Please never feel guilty. This is a situation not even a professional could deal with. Glad you have made the decision to place her.
Editing as that short answer felt harsh, to add, when you are in the FOG (Fear, Obligation and Guilt) it is difficult to think clearly. I'm glad you are both on the same page about it.
But in a facility AL. MC or SN a person will be safe and cared for. Now it will not be the same 1-1 care ratio that they get at home but someone is always there. And in most cases the facilities have been built with safety in mind.
You are not "terrible" for placing someone in a place where they will get the care they need at the level they need.
Not everything can be fixed. Not everything can be made perfect and wonderful. Some things have to be endured the best way you can
It's a kind of hubris to think we are Gods who have control of everything, who can fix everything. A just aren't. The job description for a Saint is pretty bad. They have to try to fix everythng for us, we shoot them full of arrows, then they go to heaven and we pray to them to fix everything for us.
Allow yourself the grief. This is worth grieving.

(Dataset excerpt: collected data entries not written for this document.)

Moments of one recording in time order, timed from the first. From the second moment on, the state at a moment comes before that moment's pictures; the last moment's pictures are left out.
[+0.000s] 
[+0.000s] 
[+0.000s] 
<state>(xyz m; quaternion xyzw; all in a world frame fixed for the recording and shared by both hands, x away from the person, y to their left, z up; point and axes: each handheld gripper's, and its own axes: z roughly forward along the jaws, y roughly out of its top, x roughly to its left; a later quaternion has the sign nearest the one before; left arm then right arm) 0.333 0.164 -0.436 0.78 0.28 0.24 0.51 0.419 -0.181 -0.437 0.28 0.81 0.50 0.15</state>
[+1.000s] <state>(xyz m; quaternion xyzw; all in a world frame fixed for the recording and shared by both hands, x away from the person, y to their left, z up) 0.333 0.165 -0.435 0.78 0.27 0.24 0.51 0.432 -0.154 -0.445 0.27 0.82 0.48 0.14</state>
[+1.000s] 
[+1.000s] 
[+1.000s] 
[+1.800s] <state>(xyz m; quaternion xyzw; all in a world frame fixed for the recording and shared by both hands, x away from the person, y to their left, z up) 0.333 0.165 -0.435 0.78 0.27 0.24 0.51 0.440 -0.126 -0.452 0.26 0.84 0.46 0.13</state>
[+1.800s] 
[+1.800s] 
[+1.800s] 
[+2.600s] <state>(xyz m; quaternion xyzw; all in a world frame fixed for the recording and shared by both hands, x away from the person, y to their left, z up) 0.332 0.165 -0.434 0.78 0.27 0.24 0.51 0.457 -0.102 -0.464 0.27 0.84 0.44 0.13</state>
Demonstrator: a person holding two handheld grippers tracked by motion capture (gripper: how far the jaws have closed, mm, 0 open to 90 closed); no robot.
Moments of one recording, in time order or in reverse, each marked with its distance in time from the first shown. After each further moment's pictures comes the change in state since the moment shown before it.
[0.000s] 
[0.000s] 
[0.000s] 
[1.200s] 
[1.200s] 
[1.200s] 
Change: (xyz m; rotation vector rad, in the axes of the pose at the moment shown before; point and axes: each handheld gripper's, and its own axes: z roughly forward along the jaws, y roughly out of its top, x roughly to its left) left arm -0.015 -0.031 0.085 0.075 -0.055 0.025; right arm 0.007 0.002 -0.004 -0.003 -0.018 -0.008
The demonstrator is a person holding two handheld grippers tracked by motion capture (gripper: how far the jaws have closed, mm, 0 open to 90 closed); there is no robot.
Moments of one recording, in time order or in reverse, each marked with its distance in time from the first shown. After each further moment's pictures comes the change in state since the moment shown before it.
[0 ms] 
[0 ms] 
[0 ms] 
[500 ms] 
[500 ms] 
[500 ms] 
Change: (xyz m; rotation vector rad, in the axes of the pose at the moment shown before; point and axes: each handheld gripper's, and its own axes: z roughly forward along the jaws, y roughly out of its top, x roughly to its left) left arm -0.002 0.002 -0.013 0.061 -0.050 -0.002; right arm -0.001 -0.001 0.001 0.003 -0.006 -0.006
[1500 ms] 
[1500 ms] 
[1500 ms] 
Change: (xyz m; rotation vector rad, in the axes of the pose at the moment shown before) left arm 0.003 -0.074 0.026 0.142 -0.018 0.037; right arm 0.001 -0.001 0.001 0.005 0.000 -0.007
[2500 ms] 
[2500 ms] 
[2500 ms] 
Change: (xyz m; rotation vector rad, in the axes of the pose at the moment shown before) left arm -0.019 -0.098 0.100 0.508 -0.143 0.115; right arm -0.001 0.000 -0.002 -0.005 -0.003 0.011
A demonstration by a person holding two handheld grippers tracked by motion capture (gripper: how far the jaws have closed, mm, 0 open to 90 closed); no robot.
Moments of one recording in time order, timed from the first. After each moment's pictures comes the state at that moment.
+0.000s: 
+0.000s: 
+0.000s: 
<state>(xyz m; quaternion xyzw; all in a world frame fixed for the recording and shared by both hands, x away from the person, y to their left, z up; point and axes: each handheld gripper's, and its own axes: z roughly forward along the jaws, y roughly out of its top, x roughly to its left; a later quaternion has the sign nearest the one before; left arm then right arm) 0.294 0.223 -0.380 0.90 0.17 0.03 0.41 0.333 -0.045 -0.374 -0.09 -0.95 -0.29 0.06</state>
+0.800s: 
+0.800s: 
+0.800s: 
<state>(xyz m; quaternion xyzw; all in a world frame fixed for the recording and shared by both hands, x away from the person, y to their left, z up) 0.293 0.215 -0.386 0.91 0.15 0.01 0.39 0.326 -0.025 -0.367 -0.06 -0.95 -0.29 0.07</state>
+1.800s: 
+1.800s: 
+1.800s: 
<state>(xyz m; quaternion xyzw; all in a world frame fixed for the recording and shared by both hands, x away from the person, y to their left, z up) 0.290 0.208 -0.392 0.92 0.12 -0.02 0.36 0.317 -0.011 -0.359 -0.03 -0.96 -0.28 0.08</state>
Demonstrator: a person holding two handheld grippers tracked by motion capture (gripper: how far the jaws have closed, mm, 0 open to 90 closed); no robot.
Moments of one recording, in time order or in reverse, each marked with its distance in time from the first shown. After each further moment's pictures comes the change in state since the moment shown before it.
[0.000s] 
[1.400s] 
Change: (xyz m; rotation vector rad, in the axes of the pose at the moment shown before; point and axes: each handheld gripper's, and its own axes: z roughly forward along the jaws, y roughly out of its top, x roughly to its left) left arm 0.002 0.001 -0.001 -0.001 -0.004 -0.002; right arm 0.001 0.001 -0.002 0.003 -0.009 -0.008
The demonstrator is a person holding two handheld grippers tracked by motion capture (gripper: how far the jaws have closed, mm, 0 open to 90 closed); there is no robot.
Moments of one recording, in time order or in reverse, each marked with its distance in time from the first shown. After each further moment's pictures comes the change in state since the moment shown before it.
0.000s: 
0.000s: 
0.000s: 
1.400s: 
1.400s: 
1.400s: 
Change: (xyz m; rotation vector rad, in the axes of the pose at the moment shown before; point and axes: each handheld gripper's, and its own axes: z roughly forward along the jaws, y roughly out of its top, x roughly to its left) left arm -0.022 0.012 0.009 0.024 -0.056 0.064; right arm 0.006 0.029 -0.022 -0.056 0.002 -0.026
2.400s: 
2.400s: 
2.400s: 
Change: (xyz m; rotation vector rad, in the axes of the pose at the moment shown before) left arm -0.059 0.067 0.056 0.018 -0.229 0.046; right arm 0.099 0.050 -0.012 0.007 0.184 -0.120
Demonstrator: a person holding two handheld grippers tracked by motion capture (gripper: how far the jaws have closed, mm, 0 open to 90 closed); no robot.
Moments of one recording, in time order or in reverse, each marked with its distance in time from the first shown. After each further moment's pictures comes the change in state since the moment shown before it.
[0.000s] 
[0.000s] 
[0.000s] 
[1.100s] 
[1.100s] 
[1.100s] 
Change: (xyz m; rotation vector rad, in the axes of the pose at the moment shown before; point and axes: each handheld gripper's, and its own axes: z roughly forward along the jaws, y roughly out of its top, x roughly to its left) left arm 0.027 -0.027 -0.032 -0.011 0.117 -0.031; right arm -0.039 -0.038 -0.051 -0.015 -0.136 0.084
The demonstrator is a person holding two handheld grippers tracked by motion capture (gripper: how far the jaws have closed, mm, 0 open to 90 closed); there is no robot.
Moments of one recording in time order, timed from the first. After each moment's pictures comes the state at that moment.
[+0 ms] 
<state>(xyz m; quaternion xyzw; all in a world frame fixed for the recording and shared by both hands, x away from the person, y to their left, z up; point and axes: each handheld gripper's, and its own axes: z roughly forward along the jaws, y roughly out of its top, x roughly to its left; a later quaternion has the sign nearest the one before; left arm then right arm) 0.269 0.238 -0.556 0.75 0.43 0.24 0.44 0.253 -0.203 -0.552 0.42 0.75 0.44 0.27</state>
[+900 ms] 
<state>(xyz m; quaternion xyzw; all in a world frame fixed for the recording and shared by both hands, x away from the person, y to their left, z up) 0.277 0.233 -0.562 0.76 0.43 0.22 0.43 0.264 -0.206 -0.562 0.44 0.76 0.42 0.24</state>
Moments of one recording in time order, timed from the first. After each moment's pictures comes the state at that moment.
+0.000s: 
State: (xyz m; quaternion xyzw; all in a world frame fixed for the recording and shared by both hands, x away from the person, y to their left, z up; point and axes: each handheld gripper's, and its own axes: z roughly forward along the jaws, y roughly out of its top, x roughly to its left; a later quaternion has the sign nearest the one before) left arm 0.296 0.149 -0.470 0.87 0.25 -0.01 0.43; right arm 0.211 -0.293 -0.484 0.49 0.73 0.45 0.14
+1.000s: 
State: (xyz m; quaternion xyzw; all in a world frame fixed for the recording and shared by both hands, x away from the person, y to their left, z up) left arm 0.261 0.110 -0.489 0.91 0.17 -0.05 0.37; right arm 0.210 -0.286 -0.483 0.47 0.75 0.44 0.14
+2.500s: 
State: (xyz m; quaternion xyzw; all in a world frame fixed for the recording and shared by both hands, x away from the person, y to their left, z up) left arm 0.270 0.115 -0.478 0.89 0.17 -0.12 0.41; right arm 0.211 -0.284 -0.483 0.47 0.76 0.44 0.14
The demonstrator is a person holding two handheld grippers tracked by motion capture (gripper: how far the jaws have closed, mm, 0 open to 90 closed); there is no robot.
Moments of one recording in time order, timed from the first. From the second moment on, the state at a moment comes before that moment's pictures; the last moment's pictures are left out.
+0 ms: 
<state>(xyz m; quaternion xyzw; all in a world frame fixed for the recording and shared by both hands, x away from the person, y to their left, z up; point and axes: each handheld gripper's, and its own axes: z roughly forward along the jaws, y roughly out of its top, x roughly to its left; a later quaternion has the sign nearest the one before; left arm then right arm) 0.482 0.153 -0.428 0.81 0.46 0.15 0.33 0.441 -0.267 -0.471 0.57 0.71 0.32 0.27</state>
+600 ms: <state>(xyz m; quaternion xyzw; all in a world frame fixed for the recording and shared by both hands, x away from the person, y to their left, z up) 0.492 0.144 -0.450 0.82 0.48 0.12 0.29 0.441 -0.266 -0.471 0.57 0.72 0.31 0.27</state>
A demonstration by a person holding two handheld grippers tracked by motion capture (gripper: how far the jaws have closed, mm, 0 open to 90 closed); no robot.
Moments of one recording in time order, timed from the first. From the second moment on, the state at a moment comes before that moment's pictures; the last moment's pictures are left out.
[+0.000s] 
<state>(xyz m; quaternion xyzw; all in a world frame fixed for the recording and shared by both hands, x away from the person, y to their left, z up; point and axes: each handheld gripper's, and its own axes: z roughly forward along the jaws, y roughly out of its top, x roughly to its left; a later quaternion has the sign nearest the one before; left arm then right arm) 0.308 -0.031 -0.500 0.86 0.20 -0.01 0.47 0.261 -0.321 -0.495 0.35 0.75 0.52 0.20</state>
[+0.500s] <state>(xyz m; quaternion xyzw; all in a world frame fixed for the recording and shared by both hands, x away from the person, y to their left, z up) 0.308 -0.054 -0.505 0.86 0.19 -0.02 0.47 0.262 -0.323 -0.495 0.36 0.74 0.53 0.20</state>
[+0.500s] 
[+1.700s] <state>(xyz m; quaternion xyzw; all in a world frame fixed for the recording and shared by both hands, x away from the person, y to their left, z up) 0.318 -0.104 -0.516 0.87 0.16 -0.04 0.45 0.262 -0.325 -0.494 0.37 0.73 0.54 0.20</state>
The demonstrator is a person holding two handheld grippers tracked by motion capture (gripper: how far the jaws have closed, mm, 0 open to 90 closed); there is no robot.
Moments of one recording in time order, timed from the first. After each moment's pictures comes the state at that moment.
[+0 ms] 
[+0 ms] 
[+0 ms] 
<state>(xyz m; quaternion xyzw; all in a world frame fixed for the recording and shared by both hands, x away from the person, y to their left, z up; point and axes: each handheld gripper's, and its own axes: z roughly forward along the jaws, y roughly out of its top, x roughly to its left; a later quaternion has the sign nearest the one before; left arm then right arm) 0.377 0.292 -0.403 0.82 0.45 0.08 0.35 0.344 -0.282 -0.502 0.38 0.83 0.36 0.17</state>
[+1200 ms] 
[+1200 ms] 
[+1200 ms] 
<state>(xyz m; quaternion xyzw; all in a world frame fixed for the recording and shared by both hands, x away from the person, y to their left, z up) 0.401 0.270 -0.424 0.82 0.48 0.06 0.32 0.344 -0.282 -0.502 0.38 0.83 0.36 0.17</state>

Visit. Be as kind as you can. Understand the grief and pain of your elder. Embrace that you have done what you can. I am so sorry for the pain, but so glad of your decision.
Not that you have anything to feel guilty about but I get that guilt feeling when you have to do something you know you have to do but know the other person is going to be upset about it.
No reason at all to feel guilty! You are doing what is necessary. You can feel badly that she is suffering from her situation.
I think that you will be surprised at how she will be able to adjust to her new surroundings. So often, our loved ones do better with others than they do with their families.